Burada cemiyetleri durgunluktan dinamizme geçiren başlıca faktör
olarak coğrafî çevreye ağırlık verilmesi dikkat çekicidir. Ona göre,
çevre çok çetin ise büyük medeniyet ya doğmaz veya doğsa da
gelişemez.
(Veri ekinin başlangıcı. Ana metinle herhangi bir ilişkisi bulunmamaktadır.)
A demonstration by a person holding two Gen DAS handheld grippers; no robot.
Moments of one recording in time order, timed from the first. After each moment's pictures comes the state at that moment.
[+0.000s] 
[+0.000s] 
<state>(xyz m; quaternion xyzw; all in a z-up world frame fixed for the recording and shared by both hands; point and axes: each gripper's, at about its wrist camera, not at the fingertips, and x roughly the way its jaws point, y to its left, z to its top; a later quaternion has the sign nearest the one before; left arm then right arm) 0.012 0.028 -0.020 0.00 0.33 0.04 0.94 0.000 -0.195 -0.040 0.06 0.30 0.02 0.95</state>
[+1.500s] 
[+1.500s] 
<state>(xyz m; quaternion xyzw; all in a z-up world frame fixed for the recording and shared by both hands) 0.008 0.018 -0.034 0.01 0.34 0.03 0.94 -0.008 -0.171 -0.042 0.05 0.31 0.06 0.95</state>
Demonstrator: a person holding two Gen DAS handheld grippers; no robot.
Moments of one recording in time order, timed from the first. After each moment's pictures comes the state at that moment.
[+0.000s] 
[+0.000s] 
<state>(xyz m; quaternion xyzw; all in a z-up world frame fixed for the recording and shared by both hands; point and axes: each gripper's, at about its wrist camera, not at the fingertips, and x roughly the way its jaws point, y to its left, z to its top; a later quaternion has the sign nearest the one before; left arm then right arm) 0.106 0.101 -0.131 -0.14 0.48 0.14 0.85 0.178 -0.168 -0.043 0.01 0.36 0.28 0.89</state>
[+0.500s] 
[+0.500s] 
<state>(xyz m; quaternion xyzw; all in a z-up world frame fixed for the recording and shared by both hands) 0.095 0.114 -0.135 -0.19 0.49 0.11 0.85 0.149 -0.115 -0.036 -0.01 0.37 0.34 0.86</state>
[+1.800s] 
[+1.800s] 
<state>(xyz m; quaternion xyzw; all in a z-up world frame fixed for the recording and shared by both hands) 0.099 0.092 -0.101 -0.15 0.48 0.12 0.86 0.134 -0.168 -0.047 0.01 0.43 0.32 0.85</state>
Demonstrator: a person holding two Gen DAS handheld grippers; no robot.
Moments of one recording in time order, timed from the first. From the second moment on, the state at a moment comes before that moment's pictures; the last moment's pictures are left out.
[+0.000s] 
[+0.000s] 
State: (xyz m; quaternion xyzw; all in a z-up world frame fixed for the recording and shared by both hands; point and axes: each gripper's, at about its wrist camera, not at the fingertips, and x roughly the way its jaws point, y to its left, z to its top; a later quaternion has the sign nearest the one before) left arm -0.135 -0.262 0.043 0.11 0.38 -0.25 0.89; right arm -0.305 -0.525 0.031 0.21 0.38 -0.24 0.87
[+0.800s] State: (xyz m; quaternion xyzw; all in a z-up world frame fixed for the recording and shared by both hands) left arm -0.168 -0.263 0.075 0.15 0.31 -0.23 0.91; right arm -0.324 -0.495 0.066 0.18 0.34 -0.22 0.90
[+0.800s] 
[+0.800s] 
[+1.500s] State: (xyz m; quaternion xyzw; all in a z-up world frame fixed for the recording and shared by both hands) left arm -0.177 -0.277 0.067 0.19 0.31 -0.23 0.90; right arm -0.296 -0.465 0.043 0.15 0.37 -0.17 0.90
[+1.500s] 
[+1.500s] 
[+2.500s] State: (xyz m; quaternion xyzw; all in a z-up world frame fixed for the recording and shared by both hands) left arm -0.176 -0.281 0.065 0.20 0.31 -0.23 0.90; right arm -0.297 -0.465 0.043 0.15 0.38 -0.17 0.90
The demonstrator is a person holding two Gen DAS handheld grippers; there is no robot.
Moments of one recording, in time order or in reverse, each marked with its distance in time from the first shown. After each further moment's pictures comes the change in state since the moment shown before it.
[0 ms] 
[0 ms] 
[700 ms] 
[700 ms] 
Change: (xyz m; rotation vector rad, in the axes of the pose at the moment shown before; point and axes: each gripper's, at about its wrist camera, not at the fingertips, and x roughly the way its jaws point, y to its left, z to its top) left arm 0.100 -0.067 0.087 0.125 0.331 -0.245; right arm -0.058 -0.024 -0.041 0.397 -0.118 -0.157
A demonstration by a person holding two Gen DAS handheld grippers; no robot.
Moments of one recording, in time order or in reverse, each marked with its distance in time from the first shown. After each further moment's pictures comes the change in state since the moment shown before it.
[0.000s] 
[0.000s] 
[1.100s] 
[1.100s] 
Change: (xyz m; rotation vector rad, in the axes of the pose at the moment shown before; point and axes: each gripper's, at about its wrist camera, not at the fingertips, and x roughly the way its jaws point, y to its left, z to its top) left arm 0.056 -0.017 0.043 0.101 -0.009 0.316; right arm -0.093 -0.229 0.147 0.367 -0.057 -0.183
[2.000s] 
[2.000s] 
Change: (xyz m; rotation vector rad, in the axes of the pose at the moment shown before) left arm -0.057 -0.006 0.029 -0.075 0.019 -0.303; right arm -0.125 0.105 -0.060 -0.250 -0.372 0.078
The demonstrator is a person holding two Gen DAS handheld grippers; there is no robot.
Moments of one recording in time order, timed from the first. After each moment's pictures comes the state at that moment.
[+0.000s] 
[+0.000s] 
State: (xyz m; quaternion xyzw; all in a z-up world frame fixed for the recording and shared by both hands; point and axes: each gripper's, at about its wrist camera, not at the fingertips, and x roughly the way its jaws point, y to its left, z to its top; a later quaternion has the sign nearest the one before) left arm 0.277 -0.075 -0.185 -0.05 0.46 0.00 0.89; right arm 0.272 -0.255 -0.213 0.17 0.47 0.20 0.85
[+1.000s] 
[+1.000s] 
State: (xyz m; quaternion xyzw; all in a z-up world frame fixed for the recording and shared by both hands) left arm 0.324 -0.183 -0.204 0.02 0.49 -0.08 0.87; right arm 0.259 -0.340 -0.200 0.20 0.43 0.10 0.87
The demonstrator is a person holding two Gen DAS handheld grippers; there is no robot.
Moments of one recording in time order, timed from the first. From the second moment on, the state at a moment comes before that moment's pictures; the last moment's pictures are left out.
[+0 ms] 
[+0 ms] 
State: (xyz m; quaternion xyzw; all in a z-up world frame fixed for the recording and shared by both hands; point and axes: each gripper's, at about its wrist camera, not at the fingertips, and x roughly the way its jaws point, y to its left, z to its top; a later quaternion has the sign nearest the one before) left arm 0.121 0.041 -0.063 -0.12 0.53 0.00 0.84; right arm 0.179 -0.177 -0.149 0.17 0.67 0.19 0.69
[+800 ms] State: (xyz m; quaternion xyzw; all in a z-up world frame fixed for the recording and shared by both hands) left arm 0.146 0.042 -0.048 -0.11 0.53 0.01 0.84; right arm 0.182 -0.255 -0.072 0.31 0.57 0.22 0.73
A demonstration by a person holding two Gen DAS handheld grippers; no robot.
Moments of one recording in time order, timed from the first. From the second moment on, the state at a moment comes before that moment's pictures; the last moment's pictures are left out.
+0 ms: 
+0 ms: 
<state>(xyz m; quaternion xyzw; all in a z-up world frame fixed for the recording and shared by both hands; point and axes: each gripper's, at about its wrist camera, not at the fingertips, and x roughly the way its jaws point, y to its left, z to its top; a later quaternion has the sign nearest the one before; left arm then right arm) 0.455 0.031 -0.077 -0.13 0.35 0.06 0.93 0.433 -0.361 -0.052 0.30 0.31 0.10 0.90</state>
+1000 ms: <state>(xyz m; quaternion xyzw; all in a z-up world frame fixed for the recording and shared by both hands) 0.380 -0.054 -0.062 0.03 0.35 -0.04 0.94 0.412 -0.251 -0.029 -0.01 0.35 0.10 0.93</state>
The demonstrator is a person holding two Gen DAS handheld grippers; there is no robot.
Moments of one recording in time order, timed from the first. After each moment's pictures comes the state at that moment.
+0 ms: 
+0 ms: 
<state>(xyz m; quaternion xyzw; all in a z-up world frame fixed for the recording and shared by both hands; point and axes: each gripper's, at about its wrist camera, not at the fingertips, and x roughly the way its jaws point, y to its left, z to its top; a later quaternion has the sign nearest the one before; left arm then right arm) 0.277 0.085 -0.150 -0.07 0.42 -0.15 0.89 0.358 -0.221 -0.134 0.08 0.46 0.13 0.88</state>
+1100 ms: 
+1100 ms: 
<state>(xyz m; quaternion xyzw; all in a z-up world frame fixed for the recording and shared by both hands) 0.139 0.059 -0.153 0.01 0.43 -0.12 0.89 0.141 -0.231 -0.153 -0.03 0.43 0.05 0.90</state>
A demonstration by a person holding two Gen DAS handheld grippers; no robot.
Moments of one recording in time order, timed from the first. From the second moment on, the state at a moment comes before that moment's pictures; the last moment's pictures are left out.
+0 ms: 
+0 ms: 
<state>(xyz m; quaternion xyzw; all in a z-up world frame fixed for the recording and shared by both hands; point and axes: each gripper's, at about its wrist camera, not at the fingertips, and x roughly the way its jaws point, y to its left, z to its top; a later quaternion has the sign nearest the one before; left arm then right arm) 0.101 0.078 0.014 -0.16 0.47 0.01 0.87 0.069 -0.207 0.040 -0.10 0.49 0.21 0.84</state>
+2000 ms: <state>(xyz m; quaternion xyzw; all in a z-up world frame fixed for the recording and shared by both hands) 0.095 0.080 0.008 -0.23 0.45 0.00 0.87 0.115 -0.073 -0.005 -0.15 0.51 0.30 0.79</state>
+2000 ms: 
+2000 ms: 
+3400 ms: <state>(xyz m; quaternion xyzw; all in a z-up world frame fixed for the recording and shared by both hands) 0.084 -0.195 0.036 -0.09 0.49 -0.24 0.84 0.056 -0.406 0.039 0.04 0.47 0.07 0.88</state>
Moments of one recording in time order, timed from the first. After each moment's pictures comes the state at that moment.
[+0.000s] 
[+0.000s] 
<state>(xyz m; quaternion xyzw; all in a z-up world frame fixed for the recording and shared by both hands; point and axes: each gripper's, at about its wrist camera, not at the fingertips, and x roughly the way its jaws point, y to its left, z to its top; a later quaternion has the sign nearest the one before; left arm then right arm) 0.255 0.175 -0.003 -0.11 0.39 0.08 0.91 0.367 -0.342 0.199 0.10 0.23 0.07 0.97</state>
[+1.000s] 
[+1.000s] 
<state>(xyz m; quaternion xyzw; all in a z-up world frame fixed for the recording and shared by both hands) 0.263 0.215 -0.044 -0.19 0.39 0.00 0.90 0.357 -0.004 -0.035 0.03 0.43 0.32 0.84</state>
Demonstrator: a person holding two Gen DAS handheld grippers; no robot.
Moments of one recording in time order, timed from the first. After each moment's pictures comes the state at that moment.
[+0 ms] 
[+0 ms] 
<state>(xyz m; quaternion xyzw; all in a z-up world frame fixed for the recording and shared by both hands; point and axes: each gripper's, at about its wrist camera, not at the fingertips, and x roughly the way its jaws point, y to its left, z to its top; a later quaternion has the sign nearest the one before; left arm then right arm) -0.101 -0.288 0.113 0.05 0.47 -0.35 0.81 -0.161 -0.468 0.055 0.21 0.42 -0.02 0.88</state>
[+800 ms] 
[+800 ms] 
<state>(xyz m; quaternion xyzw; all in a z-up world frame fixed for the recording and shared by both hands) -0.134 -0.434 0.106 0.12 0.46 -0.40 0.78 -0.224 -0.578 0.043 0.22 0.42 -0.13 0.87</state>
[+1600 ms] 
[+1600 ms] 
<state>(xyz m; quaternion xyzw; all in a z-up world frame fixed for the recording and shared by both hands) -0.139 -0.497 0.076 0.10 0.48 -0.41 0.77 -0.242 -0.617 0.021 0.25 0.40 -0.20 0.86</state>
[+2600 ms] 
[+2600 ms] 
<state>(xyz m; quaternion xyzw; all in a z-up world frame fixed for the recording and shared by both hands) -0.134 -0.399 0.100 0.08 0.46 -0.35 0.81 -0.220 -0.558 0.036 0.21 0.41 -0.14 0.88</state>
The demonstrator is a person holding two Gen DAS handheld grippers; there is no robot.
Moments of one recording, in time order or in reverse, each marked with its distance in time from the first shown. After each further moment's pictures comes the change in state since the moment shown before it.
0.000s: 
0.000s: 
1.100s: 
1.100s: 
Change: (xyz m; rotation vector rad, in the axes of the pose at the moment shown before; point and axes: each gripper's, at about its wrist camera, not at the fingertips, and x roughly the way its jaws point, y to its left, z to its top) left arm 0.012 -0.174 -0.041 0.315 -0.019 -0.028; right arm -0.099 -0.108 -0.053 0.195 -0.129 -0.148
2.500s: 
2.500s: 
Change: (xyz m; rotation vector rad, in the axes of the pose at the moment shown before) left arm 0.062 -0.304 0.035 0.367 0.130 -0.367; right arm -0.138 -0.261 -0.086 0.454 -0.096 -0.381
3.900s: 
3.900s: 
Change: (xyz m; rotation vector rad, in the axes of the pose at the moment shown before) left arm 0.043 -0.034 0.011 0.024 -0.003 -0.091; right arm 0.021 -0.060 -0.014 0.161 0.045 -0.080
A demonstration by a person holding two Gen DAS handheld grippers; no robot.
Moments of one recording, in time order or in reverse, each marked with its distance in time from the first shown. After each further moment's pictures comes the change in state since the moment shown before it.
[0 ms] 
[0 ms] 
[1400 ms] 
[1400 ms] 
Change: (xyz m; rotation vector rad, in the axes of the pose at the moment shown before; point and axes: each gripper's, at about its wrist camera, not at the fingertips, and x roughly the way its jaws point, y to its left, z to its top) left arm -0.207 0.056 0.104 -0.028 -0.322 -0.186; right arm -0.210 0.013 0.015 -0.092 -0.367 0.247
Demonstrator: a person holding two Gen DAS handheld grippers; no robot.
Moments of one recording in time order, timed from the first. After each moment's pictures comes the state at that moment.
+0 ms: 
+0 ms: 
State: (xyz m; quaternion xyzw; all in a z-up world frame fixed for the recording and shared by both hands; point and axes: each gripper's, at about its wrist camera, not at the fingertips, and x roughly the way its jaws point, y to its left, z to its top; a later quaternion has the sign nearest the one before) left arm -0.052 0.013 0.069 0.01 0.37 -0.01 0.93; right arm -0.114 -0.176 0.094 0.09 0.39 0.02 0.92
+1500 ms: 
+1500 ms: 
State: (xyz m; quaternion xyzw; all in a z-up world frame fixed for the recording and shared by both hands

Çevre çok elverişli ise, ona karşı koyabilmek için insanı
gerekli gayrete zorlayacak ortam yok demektir. İnsan ne fazlası ile
müsait, ne de aşırı derecede çetin olmayan şartlar altında "yaratıcı
azınlık grup" vasıtası ile "meydan okuma" durumuna girer ve bu hâl
devamlı şekilde yaratıcı kuvvetlerin daha da çeşitlenme ve
gelişmesini sağlayarak, medeniyet seviyesine ulaşır[3]. Bu görüş hem
tabiî, hem beşerî gerçeklere dayandığı için dikkate değer bir vasıf
taşımaktadır. Nitekim insanda mevcut olan "mücadele" hassesi daha
önceleri filozof E. Kant tarafından incelenerek, bunun (insan ile
coğrafî çevre arasında değil, fakat insanların birbirleri, -yâni
cemiyet- arasında) kültür zenginliğine, medenîleşmeğe doğru itici
bir kuvvet teşkil ettiği belirtilmişti[4]. Ayrıca, kültürlerin
doğuşu ve gelişmesinde coğrafya ve iklim şartlarının etkisi üzerinde
çoktan beri durulduğu malum olduğu gibi, insandaki "mücadele" ve
cehid hassesinin kültür değerleri ortaya koymada işgal ettiği mevkî,
aşağıda göreceğimiz "Motivation" teorisi ile doğrulanmaktadır.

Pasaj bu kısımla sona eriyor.